▸ **Activity**
The string "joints" appears in some lines of the entries that follow; copy each such line.

[Extracted data entries]
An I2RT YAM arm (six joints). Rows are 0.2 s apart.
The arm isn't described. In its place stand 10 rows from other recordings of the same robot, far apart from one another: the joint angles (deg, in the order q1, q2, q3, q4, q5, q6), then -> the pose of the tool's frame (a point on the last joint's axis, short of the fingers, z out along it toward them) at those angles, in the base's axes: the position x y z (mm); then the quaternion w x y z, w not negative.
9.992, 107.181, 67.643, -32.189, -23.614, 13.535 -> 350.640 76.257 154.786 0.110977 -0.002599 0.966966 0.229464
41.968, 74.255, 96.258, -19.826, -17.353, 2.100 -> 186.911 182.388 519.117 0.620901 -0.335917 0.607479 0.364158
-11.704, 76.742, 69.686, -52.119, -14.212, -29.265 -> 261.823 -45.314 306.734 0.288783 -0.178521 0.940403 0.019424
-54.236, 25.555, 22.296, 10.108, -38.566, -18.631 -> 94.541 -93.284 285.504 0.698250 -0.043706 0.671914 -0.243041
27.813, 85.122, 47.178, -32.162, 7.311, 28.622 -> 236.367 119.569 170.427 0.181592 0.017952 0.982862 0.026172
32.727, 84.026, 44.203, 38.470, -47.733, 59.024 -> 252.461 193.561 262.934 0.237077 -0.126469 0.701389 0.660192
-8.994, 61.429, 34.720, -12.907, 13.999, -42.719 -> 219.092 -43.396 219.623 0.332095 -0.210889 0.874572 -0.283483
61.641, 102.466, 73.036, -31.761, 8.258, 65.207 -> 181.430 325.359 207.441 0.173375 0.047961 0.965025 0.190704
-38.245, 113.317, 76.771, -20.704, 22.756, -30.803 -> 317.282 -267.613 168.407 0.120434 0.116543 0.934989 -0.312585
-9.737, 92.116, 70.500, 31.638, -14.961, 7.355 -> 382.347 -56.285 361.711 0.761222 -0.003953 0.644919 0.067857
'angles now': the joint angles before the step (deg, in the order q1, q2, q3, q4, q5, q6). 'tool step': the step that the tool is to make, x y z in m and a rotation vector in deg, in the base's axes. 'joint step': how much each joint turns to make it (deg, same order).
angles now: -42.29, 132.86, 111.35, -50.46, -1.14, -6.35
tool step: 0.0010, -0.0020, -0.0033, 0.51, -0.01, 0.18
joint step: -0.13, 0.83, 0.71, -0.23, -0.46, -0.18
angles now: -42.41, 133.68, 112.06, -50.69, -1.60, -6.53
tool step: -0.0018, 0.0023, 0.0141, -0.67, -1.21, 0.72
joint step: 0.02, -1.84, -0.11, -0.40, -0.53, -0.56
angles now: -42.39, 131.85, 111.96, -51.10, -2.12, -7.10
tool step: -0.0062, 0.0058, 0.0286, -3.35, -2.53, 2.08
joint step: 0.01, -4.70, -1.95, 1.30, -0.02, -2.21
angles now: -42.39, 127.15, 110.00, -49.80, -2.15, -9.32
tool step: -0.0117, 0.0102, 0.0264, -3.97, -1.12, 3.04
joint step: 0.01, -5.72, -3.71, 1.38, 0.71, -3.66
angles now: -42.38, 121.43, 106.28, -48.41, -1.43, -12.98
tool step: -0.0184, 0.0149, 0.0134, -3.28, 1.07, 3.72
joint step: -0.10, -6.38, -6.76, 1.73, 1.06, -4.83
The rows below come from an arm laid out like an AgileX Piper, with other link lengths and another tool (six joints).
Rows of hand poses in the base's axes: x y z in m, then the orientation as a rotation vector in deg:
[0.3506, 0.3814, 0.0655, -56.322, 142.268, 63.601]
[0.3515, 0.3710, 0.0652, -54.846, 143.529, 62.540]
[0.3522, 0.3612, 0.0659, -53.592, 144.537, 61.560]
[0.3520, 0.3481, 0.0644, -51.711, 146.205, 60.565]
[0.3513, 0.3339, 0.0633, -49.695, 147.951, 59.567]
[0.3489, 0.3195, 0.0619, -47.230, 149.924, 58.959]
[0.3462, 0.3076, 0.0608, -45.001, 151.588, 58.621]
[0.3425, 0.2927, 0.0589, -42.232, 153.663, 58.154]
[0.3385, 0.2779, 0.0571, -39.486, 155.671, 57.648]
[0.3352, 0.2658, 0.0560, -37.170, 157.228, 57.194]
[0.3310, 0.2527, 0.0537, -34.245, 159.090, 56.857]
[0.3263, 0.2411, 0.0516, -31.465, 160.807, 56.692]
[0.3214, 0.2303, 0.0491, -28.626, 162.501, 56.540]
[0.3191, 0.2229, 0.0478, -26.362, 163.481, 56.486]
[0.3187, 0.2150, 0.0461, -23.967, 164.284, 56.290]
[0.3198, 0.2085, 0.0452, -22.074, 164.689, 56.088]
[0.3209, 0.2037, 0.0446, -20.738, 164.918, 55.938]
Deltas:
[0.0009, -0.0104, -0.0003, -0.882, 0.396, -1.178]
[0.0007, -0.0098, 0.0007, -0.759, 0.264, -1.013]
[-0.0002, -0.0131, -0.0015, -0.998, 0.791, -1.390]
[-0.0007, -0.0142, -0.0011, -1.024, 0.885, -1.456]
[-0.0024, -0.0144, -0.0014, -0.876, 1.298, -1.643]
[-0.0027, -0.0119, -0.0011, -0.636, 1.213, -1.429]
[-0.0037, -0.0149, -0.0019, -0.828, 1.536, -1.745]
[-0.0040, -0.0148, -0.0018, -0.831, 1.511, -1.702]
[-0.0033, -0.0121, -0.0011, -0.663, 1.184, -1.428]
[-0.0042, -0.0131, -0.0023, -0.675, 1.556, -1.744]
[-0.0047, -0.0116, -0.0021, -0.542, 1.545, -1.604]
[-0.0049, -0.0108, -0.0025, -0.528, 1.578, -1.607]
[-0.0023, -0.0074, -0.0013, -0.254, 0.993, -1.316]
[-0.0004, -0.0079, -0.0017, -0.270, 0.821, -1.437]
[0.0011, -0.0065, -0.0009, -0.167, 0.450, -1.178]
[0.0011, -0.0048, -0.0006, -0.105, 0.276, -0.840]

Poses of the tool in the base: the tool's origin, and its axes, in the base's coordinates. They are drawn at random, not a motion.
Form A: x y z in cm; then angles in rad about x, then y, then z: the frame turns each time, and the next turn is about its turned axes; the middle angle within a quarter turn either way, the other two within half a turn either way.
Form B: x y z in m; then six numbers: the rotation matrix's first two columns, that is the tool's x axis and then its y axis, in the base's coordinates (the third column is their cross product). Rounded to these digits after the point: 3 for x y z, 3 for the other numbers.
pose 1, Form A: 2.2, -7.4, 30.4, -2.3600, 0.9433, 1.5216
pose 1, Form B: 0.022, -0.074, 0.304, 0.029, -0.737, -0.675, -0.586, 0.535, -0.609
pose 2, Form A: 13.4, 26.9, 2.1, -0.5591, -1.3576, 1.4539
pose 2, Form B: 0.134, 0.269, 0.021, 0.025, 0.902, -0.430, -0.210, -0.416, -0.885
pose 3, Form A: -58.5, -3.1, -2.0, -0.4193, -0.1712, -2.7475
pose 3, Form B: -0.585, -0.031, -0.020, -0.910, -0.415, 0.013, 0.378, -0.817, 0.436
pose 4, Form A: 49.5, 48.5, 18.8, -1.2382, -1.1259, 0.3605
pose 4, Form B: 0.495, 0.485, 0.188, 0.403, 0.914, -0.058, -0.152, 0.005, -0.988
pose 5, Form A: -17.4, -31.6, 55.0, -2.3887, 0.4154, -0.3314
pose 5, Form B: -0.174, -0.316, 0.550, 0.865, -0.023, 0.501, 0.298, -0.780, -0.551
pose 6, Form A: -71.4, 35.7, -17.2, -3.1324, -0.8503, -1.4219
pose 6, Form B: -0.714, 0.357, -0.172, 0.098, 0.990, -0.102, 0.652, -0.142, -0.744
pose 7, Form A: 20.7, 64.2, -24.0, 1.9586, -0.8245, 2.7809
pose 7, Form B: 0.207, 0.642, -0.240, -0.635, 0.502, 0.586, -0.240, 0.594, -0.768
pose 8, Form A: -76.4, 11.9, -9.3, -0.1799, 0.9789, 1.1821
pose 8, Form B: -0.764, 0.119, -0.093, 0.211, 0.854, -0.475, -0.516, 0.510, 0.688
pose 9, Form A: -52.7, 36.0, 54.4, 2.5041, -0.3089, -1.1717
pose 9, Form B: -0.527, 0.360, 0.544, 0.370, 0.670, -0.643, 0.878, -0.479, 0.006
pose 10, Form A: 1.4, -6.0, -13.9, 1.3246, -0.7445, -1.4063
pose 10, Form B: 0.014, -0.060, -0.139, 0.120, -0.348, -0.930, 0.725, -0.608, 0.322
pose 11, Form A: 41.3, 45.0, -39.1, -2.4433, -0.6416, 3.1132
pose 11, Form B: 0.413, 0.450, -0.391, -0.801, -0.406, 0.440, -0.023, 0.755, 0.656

▸ **Answer to this task**
An I2RT YAM arm (six joints). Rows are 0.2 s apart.
The rows below come from an arm laid out like an AgileX Piper, with other link lengths and another tool (six joints).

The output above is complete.